• onuncu nesil çaylak.
  • kopan çapraz bağımın iyileşme sürecini doktorumdan daha iyi anlatan, resmen bugün dinlen yarın koşabilirsin diyen yazar.
  • burada senden bir iz kalsın istedim.

    seni düşündüğümde koca bir olasılık yığını geliyor aklıma. tıpkı senin gibi uzun, iri, sessiz ve derin bir olasılık yığını. bizler birer yaşantı yığını haline gelerek yaşlanırken sen bir olasılık yığını halinde hep genç kalacaksın. 28 yaşındasın ve ölüm hakkında benden çok daha fazla şey biliyorsun.

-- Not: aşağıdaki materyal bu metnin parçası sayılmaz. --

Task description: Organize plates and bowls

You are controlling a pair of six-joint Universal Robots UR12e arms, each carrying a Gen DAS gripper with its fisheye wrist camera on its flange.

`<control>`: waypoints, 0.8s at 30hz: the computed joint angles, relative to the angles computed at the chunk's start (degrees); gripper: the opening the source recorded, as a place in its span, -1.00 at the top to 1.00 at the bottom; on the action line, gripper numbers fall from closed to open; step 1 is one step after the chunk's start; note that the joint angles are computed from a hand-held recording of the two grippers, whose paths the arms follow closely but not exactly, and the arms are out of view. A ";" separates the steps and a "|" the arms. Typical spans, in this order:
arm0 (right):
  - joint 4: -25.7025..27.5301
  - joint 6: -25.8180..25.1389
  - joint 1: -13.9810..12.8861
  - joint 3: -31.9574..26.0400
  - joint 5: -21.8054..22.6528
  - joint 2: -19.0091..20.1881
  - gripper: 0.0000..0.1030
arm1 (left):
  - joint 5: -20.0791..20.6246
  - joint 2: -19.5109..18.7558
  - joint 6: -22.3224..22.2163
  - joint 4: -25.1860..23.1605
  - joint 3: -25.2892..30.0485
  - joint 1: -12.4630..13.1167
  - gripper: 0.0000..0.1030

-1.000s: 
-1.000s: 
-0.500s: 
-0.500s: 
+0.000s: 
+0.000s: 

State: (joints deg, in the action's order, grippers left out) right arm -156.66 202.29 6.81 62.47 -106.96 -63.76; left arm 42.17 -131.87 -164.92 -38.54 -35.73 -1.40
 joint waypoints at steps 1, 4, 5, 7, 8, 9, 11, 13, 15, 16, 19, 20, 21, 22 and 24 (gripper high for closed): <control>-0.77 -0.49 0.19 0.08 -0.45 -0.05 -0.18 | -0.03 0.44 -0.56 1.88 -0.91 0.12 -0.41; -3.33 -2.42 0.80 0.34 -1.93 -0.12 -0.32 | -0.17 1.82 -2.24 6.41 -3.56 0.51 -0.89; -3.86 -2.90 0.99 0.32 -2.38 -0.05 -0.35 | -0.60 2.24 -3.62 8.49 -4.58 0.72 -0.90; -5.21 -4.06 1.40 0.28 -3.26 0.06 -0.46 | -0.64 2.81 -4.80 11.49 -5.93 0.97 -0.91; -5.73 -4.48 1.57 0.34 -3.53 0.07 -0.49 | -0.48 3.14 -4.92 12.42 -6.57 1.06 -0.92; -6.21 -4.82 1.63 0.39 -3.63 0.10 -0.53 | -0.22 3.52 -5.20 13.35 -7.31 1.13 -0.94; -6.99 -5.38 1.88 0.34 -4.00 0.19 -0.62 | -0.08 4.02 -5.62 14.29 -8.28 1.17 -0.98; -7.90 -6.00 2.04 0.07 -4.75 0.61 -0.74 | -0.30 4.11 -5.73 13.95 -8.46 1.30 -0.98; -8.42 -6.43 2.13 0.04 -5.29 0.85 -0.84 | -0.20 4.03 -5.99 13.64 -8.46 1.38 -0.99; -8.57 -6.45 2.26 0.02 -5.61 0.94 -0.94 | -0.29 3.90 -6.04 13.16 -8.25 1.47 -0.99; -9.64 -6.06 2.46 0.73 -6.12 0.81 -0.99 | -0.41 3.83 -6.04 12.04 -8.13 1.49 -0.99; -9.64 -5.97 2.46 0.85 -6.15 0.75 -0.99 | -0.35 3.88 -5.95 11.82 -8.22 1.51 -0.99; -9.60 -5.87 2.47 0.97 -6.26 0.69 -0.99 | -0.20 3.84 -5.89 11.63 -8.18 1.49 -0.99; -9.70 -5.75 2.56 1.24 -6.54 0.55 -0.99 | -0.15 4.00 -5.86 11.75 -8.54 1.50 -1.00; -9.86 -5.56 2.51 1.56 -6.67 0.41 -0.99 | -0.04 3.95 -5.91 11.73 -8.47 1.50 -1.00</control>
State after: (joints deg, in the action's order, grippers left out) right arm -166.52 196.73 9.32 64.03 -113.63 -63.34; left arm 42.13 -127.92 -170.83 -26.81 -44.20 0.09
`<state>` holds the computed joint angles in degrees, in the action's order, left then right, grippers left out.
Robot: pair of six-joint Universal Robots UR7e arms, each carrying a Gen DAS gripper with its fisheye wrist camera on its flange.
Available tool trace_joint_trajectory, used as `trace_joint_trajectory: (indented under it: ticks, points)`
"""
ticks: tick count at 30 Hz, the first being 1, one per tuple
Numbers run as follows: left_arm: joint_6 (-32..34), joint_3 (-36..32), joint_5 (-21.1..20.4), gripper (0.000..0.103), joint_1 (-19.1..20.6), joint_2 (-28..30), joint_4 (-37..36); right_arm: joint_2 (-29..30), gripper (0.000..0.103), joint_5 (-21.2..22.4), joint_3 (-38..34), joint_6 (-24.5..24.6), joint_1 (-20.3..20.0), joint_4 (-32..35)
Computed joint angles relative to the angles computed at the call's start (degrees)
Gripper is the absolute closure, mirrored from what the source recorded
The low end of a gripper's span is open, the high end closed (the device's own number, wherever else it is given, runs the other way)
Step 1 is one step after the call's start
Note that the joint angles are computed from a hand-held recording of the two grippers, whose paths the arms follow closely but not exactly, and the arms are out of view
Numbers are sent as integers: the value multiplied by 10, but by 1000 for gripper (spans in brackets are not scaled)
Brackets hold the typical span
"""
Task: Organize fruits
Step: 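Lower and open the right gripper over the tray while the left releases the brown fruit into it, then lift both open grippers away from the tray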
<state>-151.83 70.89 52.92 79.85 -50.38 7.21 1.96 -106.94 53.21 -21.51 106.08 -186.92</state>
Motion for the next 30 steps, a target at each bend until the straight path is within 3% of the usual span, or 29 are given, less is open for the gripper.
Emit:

    artık hiç yaşlanmayacaksın.

    seni tanıdığımda çok gençtin. aslına bakarsan çocuktun. aramızdaki fark birkaç yaş daha fazla olsaydı oğlum yaşındaydın diyebilirim. bir süre sonra senin gibi bir oğlum olsa çok mutlu olacağımı düşünmeye başladım. o küçücük halinle aşk acısı çeken bu sefer gerçekten baban yaşında bir adamı bilgisayar oyunu açarak sakinleştirmeni hiç unutmuyorum. arada sana kıyafet önerisinde bulunduğumda, aşkolsun abi metalci bir adamım ben, demeni de. seni ziyarete gelemedim çok üzgünüm. düğününe gelmem istenmedi. ziyaretine gelecek vakit yaratamadım. vedalaşmaya gelecek gücüm kalmamıştı. yakınlarından geçtim birkaç defa, hatta bir sevgilim oldu senden 3 saatlik mesafede bir şehirde yaşayan. ne olduysa oldu gelip seninle o atlara binemedim, o purolardan içemedim.

    sen gittikten sonra elimde bir bilet kalmıştı. berlin'den prag'a. geçmiş olsuna gelmek için almıştım. sen gittikten sonra o bileti ne yapacağımı bilemedim. sen orada olmasan da gitmem gerektiğini düşündüm. iş yerini gördüm. yaşadığın muhiti, arada bira içtiğin yerleri. arkadaşlarından biriyle oturup bira içtim. senin dünyanın en iyi adamı olduğuna karar verdik hep birlikte. senin şehrinde gezerken içim ferahladı, sanki seninle birlikte yürür gibiydim. ama bazı geceler üzüntüden nefesimin kesildiğini hissettim.

    kopuk kopuk yazıyorum, toparlamakta güçlük çekiyorum aylar sonra bile. babalar gününde, bayram gününde ve ikinci evlilik yıldönümünde gittin. bizim için bu günlerin hepsinin anlamı farklı artık. eskisi gibi kutlayamayacağız hiç birini. hiç sanmıyorum ama bir gün bir oğlum olursa senin adını vermek istiyorum. belki senin gibi sessiz, iyi huylu, cesaretli bir adam olur büyüyünce.

    28 yaşındasın ve acı hakkında da ölüm hakkında da benden çok daha fazla şey biliyorsun. her zamanki gibi sessizsin. biz yaşlanmaya devam ettikçe sen olabileceğin her şey olarak var olmaya devam edeceksin. evet biz burada bir şekilde "hallederiz abicim".